• [What the task asks] Give back an exact copy of the lines in the records below, from the line that has "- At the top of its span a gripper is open" through the line that has "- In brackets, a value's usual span", and nothing besides.

• [Provided entries]
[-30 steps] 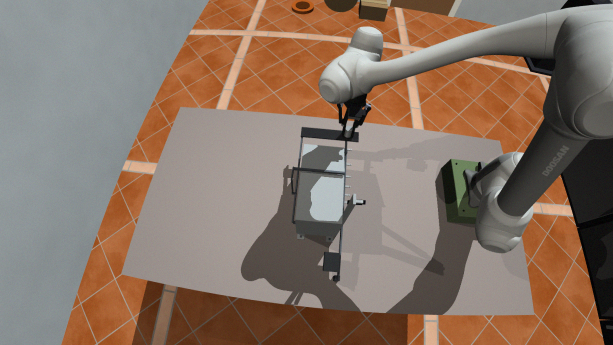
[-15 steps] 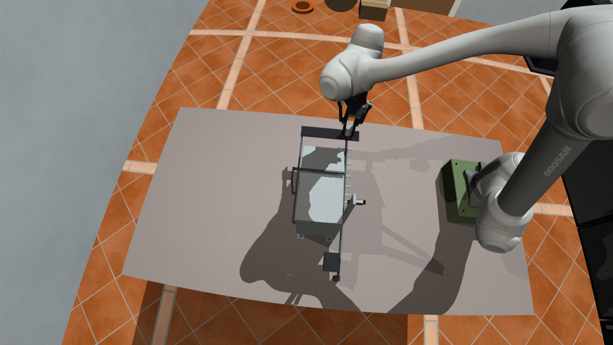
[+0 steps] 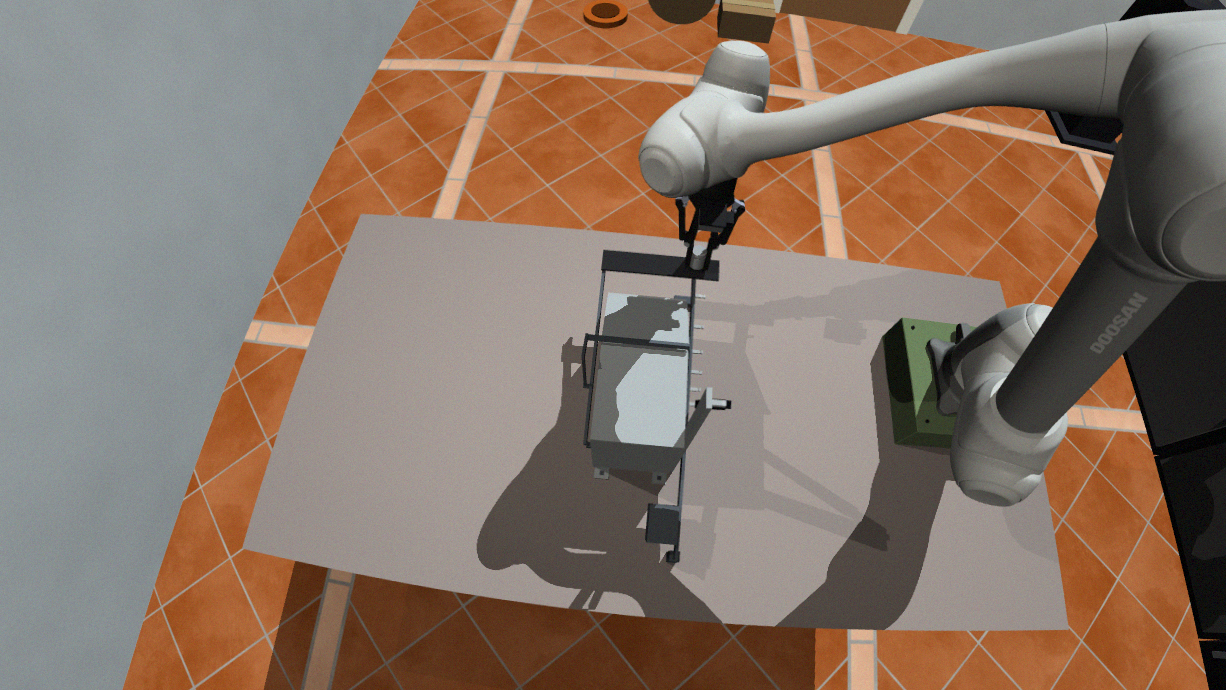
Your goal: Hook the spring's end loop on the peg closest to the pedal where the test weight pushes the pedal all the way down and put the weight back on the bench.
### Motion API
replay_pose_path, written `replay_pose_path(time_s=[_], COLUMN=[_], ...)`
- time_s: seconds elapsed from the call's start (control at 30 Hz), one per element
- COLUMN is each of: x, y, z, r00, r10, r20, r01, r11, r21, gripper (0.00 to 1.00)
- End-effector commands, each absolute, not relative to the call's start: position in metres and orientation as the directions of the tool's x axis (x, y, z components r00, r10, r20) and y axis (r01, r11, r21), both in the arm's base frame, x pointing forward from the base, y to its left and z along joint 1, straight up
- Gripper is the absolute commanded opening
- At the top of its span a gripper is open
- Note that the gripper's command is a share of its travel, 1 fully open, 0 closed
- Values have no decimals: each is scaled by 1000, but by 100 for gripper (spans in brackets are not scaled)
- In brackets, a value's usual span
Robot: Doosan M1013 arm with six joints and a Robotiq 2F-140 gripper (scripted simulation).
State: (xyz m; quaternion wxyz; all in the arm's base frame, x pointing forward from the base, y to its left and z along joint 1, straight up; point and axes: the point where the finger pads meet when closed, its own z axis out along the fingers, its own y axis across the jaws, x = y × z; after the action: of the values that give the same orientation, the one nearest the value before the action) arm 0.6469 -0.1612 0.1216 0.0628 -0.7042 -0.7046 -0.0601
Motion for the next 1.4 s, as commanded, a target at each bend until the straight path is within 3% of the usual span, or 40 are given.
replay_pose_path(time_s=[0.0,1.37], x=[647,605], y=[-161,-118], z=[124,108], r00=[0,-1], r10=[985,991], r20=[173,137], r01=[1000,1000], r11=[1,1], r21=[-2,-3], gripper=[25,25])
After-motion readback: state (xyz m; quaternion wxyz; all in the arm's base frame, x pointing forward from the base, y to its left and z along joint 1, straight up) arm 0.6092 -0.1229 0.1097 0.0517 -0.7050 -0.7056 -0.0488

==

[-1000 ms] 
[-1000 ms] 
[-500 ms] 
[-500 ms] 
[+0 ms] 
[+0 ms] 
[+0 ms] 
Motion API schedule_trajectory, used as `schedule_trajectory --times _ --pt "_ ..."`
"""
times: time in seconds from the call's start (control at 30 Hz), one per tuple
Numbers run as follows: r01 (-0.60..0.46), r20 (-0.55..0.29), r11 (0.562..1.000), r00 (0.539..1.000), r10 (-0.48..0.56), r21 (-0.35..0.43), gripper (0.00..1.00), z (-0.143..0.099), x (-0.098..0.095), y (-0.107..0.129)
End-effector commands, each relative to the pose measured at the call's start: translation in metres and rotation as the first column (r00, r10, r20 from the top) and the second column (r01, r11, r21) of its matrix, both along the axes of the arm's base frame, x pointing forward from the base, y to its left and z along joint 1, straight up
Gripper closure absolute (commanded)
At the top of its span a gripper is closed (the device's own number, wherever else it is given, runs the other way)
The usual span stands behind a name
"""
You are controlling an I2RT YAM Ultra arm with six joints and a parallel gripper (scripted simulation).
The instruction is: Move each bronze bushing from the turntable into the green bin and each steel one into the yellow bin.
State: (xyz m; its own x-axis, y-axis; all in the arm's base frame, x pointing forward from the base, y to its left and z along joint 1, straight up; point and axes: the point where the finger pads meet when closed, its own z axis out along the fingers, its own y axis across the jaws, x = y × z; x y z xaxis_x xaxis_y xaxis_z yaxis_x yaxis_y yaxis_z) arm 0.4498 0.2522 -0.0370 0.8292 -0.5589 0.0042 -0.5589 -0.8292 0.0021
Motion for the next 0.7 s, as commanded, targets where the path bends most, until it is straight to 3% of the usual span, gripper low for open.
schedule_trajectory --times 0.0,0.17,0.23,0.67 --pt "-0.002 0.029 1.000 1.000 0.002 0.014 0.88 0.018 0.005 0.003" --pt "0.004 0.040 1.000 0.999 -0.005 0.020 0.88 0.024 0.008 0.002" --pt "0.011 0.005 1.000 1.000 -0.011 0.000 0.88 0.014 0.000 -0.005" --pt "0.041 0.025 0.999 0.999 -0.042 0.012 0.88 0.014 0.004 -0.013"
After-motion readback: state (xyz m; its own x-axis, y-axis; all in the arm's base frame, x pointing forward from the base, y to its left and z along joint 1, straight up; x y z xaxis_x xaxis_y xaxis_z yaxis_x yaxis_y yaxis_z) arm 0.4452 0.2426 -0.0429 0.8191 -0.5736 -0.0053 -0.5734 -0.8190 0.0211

• [Result for this exercise]
- At the top of its span a gripper is open
- Note that the gripper's command is a share of its travel, 1 fully open, 0 closed
- Values have no decimals: each is scaled by 1000, but by 100 for gripper (spans in brackets are not scaled)
- In brackets, a value's usual span

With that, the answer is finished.